Выбрать главу

Известная легенда о том, как император плакал, глядя на пиратские корабли викингов в Средиземном море, ибо предвидел беды, которые обрушатся на его потомков, вполне соответствует реальной исторической ситуации. Христианский империализм и языческий трайбализм готовы были схлестнуться в долгой отчаянной схватке. Девятому веку суждено было стать эпохой «бури и натиска» (которую не раз сравнивали с предсказанной в северной мифологии «гибелью богов»), «веком мечей и секир» и «веком волков». Новая земля поднималась из глубин моря после «гибели богов», и в итоге, из столкновения противоборствующих сил, родилось новое общество, но для этого потребовалось целое столетие войн и грабежей, в течение которого уже само слово «викинг» — с его неясной (как и у слова «сарацин») этимологией и грозным смыслом — наводило ужас на весь западный христианский мир.

Когда в 814 году Карл, «великий и правоверный император», упокоился навеки в кафедральном соборе в Ахене, это означало, по сути, возвращение к царству Хаоса. Сын и наследник Карла, Людовик Благочестивый, хотя получил хорошее воспитание и был человеком просвещенным и искренне верующим, оказался слишком слаб, чтобы исполнять возложенные на него тяжкие обязанности. Трогательный и жалкий, постоянно конфликтовавший с собственными детьми и не понимавший основных веяний времени, он беспомощно подчинялся судьбе, влекущей его сквозь череду закономерных перемен и случайностей, бунтов и вражеских нашествий. Норманны, славяне, сарацины покушались на границы империи, в то время как непокорные сыновья и амбициозные вассалы затевали внутренние усобицы.

Но именно благодаря раздорам и разногласиям в реально существовавшем обществе старые идеалы мира и единства становились еще более значимыми. Одним из самых тяжелых обвинений в адрес Людовика Благочестивого стало обвинение в том, что он не сумел продолжить дело своего отца, Царя-Миротворца (Rex Pacificus), в результате чего империя оказалась в унизительном и отчаянном положении. Возвышенные нравственные кодексы и учения о принципах правления возникали подобно гигантским фантомам в общих сумятице и смятении лишь для того, чтобы вновь кануть во тьму. Люди мечтали о политическом и религиозном единении и постоянно обращались памятью к «золотому веку» Карла Великого.

В личности Карла абстрактный образ христианского короля получил наглядное воплощение, обретавшее дополнительную притягательность и глубину на фоне окружающего варварства. С тех пор все западноевропейские правители сознательно или бессознательно следовали этому образцу, приобщаясь тем самым к более древней традиции. В понятиях Средневековья Карл Великий вполне подходил на роль «счастливого императора» из своей любимой книги — «О граде Божьем» блаженного Августина, представления которого о христианском монархе, подкрепленные авторитетом римских законоведов и Отцов Церкви и сделавшиеся всеобщим достоянием благодаря легендарной славе Карла, стали идеалом для всех лучших государственных умов Средневековья.

Блаженный Августин учил, что счастье властителя заключается в справедливом правлении, страхе Божьем и любви к Царствию небесному. Он возвышал земной Рим, соотнося его с идеей «града Божьего». Политические мыслители более поздних времен подчеркивали, что король и император представляют государственную власть, и делали акцент на обязательствах, сопряженных с этими титулами, указывая на божественную природу этого служения и непосредственную связь королевской власти с Церковью и католицизмом.

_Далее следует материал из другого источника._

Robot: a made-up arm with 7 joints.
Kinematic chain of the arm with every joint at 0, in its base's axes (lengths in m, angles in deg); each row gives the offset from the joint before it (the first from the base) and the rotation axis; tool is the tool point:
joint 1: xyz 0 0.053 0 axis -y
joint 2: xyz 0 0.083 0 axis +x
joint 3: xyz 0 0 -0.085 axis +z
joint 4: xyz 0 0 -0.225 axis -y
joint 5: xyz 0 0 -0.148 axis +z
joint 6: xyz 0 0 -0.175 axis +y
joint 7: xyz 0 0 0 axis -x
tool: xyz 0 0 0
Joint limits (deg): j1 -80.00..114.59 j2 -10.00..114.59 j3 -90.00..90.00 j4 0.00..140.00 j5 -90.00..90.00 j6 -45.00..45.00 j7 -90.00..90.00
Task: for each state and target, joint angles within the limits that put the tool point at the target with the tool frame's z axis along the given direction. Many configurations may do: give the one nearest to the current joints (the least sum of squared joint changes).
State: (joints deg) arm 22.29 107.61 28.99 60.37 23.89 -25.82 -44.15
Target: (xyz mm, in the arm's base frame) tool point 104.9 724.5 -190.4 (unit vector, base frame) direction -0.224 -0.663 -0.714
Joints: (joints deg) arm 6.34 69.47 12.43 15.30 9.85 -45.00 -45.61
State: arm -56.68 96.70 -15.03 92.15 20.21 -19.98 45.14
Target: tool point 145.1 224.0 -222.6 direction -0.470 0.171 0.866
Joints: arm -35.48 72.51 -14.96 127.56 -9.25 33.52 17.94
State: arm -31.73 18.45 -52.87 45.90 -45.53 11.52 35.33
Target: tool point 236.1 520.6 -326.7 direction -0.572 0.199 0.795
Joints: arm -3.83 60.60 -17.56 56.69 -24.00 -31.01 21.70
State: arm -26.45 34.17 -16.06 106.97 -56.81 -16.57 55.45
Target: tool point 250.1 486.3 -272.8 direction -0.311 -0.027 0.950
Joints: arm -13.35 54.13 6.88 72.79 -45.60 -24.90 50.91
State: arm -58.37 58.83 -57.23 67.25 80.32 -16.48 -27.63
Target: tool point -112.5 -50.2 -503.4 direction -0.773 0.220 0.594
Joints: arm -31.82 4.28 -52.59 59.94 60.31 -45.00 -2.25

Преемственность, характерная для средневековой политической доктрины, вытекает из непрерывности церковной традиции. Этим же объясняется неуклонный рост авторитета и влияния Церкви, служившей примером постоянства и последовательности в достижении целей, а также нравственным ориентиром в изменчивом царстве вседозволенности. Для христианских народов Западной Европы Рим по-прежнему оставался воплощением законности и порядка и символом «цивилизованного мира»; однако средоточием их надежд и честолюбивых устремлений постепенно стал не республиканский или имперский Рим, а город святого Петра. Реальная сила папства состояла в том, что его право на господство имело высшую природу, благодаря чему римские прелаты успешно противостояли любым превратностям судьбы, даже когда в самом Риме вспыхивали мятежи. Папа Лев III, из рук которого Карл Великий в Рождество 800 года получил императорскую корону, умер в 816 году, опороченный и ненавидимый восставшими против него римлянами. Далее папский престол занимали один за другим четыре прелата, правившие недолго и бесславно, и лишь в 827 году при Папе Григории IV Церковь сумела использовать себе во благо ситуацию, сложившуюся в результате ослабления и развала империи.